“Wishes” and “Requests” Are Not Legally Binding In Will Construction

Will Construction

Rudaczyk Estate v Ukrainian Evangelical Baptist Assn. 1989 ( 34) ETR 231 involved a court application to interpret and construct a will with a memorandum executed the same time as the will and in accordance with the requirements for execution of the will. The memorandum was not referred to in the will, and it stated” It IS MY WISH that you set aside one quarter of the residue of my estate for the benefit of my niece in the Ukraine–and to use this sum for the purchase and mailing of food, clothing and other articles as my said niece, may request and you in your absolute discretion shall think fit”. the Court held that the use of words like “wish” or Desire are precatory and not legally binding, and did not reduce the gift to the residuary beneficiaries to three quarters of the residue.In Johnson v. Farney (1913), 29 O.L.R. 223,14 D.L.R. 134, an appeal from Chancellor
Boyd, Meredith CJ.O. counseled against making expression of a wish or request of a testator
mandatory so as to create a trust. He observed, at 135-136, D.L.R.:

What the Court has to do is to find out what, upon the true construction, was the meaning of the testator, rather than to lay hold of certain words which in other wills have been held to create a trust, although on the will before them it is satisfied that that was not the intention: and, in construing the will in question, in the language of Cotton, L.J., In re Adams and Kensington Vestry (1884), 27 Ch. D. 394,410, ‘what we have to look at is the whole of the will… and if the confidence is that the widow will do what is right as regards the disposal of the property,’ we ‘cannot say that that is, on the true construction of the will, a trust imposed upon her.’

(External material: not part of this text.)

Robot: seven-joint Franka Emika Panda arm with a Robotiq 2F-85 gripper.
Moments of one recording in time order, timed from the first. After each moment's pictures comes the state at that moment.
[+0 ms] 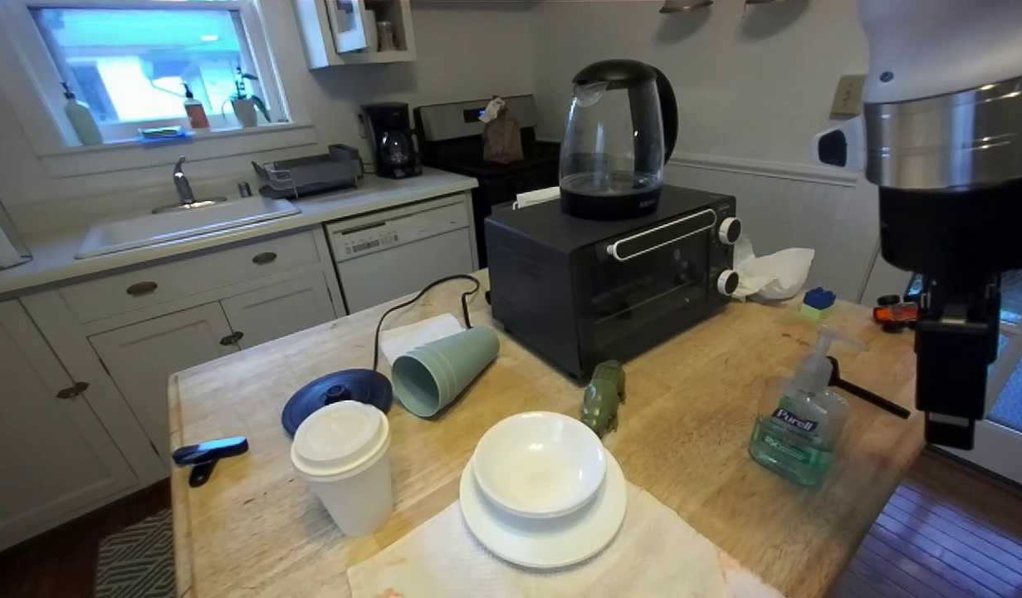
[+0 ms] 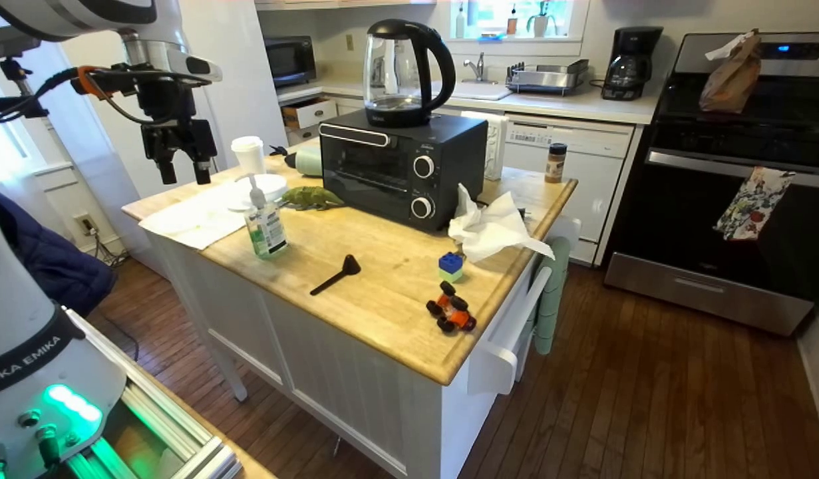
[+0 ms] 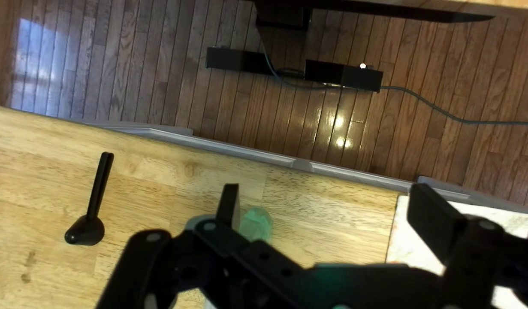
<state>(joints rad) 0.14 -0.41 0.20 -2.67 -0.02 2.00 0.19</state>
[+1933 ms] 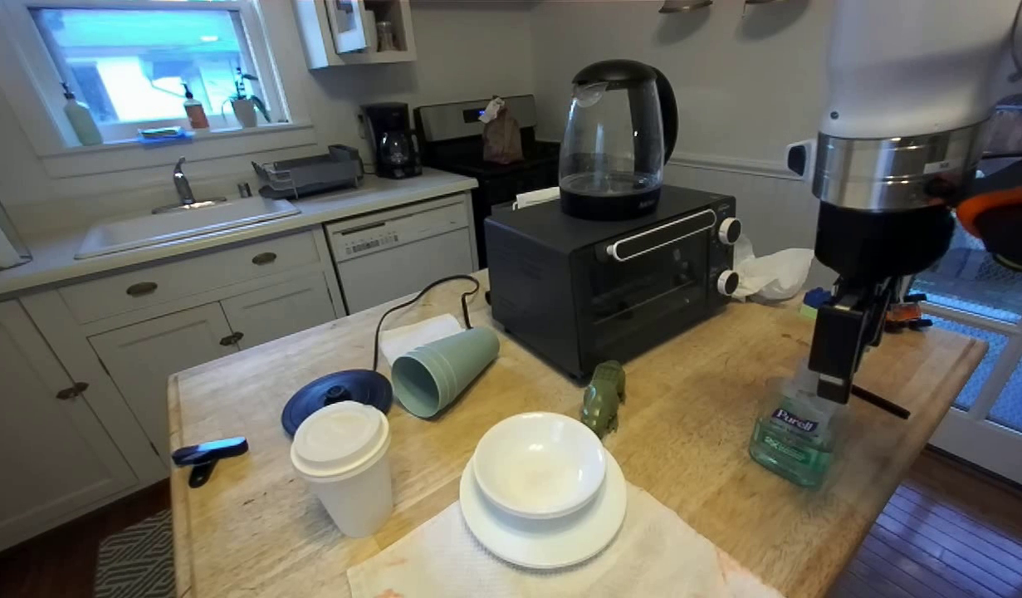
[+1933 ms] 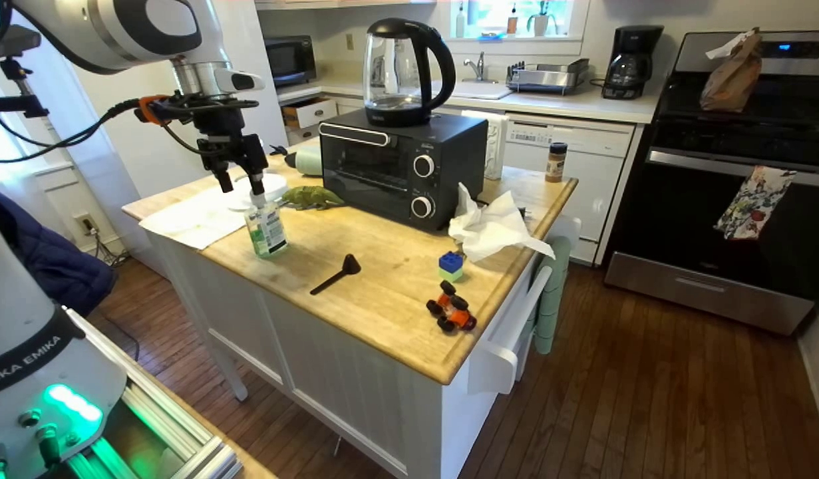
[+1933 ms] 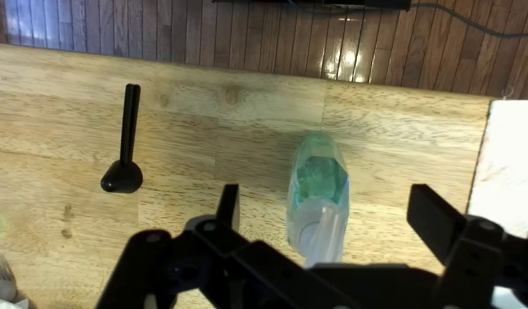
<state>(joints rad) 0.03 -0.29 0.13 -2.70 -0.15 2.31 0.22</state>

The Court ought to be very careful not to make words mandatory which are a mere indication of a wish or a request. The whole will must be looked at, and the Court must come to a conclusion as best it can in construing, not one particular word, but the will as a whole, as to whether the alleged beneficiary is or is not a mere trustee or whether he takes beneficially with a mere super-added expression of a desire or a wish that he will do something in favour of a particular object, but without imposing any legal obligation:

per the Master of the Rolls in In re Atkinson, 80 L.J. Ch. 370, at p. 373.

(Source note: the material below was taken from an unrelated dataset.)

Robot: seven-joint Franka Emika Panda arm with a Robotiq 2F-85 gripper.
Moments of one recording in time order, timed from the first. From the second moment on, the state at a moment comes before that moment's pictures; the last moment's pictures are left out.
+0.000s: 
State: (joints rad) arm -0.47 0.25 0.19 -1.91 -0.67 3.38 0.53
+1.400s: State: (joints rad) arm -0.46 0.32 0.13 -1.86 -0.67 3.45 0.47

Reference may also be made to the statement by Fletcher Moulton, L.J., in the same case (p. 374), of the principle on which the Courts act in determining whether or not a precatory trust is created, and to the statement of Buckley, L.J. (pp. 375-6), of the general principles to be applied in such cases.

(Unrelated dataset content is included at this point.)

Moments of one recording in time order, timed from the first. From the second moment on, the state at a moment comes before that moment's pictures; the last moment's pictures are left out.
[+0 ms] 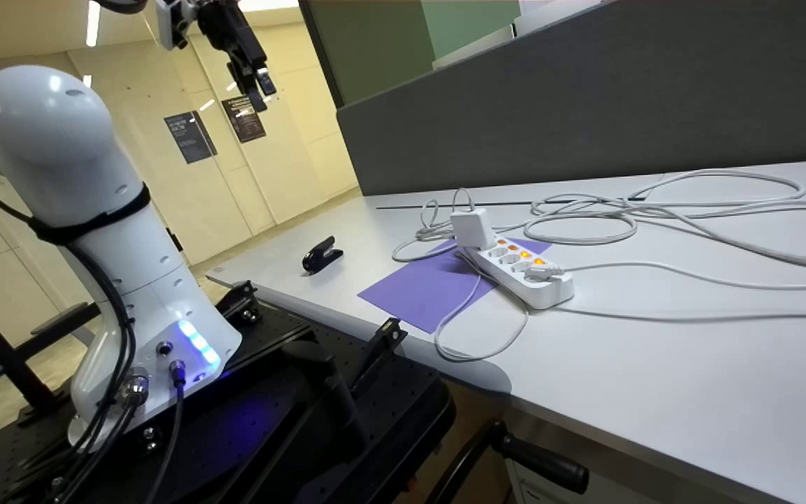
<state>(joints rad) 0.01 -0.76 0.26 -2.60 0.04 1.88 0.38</state>
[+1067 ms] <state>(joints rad) -0.15 -0.58 0.03 -2.75 0.01 2.23 0.25</state>
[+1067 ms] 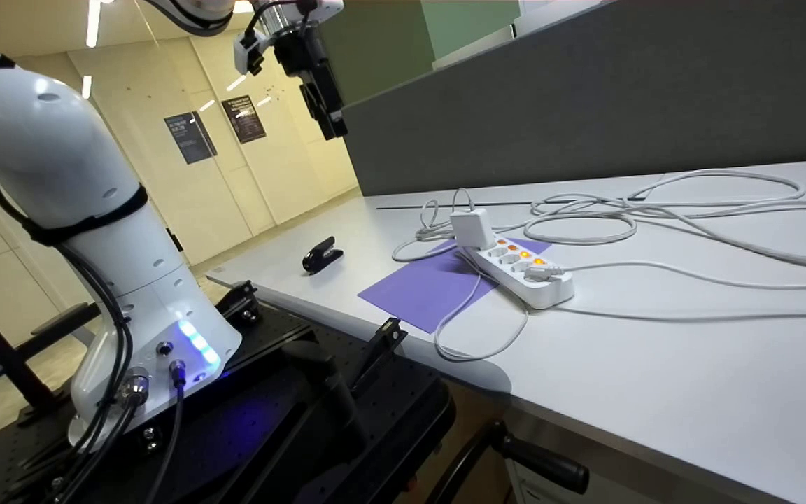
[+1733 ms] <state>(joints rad) -0.25 -0.35 -0.09 -2.71 0.01 2.51 0.23</state>
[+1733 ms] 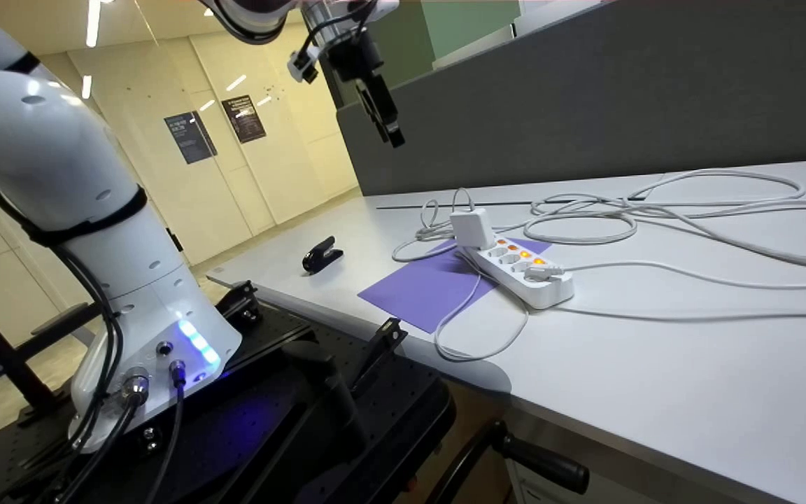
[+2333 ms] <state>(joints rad) -0.25 -0.02 -0.22 -2.45 0.10 2.40 -0.07</state>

The Court there held, as had Chancellor Boyd, that no trust had been created. See also, Keyes v. Grant, [1928] 3 D.L.R. 558 at 559,40 B.C.R. 19, [1928] 2 W.W.R. 295 per MacDonald C.J.A., 559 per Martin J.A., 560 per Galliher J.A. and 561 per MacDonald J.A. (B.C. C.A.).; and, Re Lasby; Can. Permanent Trust Co. v. Lasby, 42 Sask. R. 73 at 75, [1985] 6 W.W.R. 665 (Q.B.).